** Action item **
Repeat the data that follows, keeping every character intact.

** Raw data **
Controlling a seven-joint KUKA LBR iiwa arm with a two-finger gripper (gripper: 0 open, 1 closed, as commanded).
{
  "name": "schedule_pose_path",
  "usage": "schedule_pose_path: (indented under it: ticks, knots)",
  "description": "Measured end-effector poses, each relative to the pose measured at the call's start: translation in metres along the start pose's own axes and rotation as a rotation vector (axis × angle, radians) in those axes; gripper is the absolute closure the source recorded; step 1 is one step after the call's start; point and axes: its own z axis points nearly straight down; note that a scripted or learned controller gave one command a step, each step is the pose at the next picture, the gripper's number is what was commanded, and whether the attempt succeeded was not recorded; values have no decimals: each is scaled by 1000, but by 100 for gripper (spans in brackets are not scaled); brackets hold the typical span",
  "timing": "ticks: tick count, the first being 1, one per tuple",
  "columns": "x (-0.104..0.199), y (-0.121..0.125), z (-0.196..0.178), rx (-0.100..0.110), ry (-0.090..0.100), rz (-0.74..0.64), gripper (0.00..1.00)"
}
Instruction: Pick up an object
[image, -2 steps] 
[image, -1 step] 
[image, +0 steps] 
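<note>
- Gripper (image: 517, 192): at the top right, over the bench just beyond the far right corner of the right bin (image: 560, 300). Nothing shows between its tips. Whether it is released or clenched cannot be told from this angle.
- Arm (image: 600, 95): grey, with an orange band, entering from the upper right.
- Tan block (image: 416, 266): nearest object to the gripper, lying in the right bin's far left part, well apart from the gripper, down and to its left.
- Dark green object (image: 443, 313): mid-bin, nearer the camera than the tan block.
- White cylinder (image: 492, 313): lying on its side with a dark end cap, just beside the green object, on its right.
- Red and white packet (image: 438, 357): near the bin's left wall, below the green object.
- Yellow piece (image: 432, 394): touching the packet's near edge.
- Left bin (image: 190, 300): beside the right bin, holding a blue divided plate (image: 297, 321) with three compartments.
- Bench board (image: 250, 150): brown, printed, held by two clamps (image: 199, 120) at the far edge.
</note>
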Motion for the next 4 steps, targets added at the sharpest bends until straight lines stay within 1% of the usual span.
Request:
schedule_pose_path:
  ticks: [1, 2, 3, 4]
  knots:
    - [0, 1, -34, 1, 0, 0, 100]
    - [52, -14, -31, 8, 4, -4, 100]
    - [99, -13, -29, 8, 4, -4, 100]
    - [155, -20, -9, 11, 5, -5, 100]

** Written reply **
Controlling a seven-joint KUKA LBR iiwa arm with a two-finger gripper (gripper: 0 open, 1 closed, as commanded).
{
  "name": "schedule_pose_path",
  "usage": "schedule_pose_path: (indented under it: ticks, knots)",
  "description": "Measured end-effector poses, each relative to the pose measured at the call's start: translation in metres along the start pose's own axes and rotation as a rotation vector (axis × angle, radians) in those axes; gripper is the absolute closure the source recorded; step 1 is one step after the call's start; point and axes: its own z axis points nearly straight down; note that a scripted or learned controller gave one command a step, each step is the pose at the next picture, the gripper's number is what was commanded, and whether the attempt succeeded was not recorded; values have no decimals: each is scaled by 1000, but by 100 for gripper (spans in brackets are not scaled); brackets hold the typical span",
  "timing": "ticks: tick count, the first being 1, one per tuple",
  "columns": "x (-0.104..0.199), y (-0.121..0.125), z (-0.196..0.178), rx (-0.100..0.110), ry (-0.090..0.100), rz (-0.74..0.64), gripper (0.00..1.00)"
}
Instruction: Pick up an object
[image, -2 steps] 
[image, -1 step] 
[image, +0 steps] 
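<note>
- Gripper (image: 517, 192): at the top right, over the bench just beyond the far right corner of the right bin (image: 560, 300). Nothing shows between its tips. Whether it is released or clenched cannot be told from this angle.
- Arm (image: 600, 95): grey, with an orange band, entering from the upper right.
- Tan block (image: 416, 266): nearest object to the gripper, lying in the right bin's far left part, well apart from the gripper, down and to its left.
- Dark green object (image: 443, 313): mid-bin, nearer the camera than the tan block.
- White cylinder (image: 492, 313): lying on its side with a dark end cap, just beside the green object, on its right.
- Red and white packet (image: 438, 357): near the bin's left wall, below the green object.
- Yellow piece (image: 432, 394): touching the packet's near edge.
- Left bin (image: 190, 300): beside the right bin, holding a blue divided plate (image: 297, 321) with three compartments.
- Bench board (image: 250, 150): brown, printed, held by two clamps (image: 199, 120) at the far edge.
</note>
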Motion for the next 4 steps, targets added at the sharpest bends until straight lines stay within 1% of the usual span.
Request:
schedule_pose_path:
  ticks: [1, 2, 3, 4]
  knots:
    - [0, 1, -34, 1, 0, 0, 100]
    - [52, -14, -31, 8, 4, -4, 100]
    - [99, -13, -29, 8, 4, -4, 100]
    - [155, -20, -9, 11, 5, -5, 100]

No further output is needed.